§ **Requirement**
One number is the whole answer: how many lines of the records include "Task".

§ **Excerpted data**

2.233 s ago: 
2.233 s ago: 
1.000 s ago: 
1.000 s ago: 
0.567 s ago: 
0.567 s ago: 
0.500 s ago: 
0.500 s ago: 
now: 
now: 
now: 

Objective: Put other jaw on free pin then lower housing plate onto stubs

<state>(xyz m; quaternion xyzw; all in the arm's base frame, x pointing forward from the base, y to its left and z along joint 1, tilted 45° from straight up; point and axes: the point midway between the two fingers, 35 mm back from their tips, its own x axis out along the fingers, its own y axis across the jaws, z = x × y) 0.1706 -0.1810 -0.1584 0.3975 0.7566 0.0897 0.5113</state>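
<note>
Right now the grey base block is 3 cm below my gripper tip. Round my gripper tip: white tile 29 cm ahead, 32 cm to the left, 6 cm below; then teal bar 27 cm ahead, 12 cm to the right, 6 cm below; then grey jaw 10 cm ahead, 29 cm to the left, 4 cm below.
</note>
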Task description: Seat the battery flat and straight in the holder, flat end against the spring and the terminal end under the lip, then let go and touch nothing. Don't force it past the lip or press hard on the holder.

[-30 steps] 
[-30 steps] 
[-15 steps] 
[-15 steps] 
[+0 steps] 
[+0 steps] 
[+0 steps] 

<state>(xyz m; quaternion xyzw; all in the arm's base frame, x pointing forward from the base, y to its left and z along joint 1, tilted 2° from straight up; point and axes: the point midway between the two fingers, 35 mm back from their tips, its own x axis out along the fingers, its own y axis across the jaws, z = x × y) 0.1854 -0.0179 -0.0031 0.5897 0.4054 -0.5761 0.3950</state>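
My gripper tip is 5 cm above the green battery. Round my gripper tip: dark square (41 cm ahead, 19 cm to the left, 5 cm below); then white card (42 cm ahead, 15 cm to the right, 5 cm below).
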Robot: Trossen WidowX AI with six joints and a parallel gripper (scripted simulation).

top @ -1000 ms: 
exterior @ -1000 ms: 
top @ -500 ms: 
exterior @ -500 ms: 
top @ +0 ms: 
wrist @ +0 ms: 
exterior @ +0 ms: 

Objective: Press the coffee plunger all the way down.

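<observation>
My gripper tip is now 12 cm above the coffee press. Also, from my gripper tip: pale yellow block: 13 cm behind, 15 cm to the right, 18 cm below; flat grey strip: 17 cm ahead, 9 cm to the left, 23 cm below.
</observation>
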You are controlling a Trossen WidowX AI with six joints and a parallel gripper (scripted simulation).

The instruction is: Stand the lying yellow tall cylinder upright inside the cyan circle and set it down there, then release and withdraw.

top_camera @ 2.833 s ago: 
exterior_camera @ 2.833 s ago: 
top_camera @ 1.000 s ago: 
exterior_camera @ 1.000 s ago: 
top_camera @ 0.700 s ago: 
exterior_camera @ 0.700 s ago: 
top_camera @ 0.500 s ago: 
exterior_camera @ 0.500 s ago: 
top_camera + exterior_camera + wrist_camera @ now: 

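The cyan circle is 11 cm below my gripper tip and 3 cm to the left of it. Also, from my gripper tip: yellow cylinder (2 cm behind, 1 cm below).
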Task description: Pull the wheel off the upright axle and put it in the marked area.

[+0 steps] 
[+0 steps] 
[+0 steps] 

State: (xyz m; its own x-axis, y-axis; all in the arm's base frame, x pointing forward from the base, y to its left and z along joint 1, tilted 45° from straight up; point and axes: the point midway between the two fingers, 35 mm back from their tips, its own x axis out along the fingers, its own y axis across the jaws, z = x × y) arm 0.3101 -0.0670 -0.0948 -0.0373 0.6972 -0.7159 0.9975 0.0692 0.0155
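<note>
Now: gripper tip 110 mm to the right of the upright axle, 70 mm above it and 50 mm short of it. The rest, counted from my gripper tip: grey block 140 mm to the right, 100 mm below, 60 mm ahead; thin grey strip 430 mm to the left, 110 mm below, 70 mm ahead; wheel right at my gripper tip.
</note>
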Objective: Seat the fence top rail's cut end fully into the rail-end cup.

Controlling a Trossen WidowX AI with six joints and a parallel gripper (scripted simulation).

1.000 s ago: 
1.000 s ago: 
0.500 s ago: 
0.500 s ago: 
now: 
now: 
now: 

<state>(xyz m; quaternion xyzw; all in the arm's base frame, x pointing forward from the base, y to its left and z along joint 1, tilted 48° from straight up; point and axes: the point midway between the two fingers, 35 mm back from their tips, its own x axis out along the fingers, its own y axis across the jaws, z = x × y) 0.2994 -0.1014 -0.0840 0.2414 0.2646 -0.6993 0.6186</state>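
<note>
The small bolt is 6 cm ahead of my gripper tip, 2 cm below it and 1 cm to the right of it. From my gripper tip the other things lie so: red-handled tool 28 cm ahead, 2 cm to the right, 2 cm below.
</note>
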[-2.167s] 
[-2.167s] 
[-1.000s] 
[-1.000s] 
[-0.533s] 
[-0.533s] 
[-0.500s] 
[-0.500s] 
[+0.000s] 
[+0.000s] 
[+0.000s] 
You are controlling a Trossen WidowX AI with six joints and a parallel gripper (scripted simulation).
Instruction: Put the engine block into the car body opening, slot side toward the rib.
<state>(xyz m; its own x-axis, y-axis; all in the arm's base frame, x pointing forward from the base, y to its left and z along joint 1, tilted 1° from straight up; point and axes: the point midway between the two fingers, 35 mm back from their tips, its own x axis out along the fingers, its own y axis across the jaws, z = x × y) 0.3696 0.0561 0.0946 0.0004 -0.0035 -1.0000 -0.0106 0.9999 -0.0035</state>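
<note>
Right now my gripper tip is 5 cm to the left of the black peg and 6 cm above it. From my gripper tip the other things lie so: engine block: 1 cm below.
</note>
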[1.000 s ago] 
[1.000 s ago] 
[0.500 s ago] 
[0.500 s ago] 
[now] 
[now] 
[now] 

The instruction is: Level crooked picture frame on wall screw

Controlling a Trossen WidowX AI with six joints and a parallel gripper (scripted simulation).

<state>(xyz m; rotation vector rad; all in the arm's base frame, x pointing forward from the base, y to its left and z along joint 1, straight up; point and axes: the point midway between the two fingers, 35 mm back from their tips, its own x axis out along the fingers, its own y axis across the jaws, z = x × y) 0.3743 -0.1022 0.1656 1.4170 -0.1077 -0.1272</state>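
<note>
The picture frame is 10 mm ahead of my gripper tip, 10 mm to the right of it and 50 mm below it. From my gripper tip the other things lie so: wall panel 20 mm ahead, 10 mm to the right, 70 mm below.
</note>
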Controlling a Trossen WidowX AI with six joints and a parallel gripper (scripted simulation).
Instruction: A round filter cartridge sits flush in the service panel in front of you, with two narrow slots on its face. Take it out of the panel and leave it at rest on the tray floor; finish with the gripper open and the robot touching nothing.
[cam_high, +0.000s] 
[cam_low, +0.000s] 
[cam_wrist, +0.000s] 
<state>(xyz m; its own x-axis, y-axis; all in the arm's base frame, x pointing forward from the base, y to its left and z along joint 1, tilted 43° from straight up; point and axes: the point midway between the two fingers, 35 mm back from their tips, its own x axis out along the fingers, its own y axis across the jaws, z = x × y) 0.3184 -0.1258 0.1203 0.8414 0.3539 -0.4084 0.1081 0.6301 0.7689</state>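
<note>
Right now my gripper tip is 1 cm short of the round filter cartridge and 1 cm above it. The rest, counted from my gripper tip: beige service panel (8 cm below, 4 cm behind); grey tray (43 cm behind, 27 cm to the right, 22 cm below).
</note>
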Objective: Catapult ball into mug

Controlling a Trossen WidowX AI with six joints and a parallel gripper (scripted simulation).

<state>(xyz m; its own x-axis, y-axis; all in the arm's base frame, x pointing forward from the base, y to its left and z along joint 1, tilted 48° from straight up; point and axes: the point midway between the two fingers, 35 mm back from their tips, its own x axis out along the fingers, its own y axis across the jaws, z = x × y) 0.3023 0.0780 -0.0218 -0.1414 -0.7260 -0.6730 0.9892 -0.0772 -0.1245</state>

§ **Response for this exercise**
2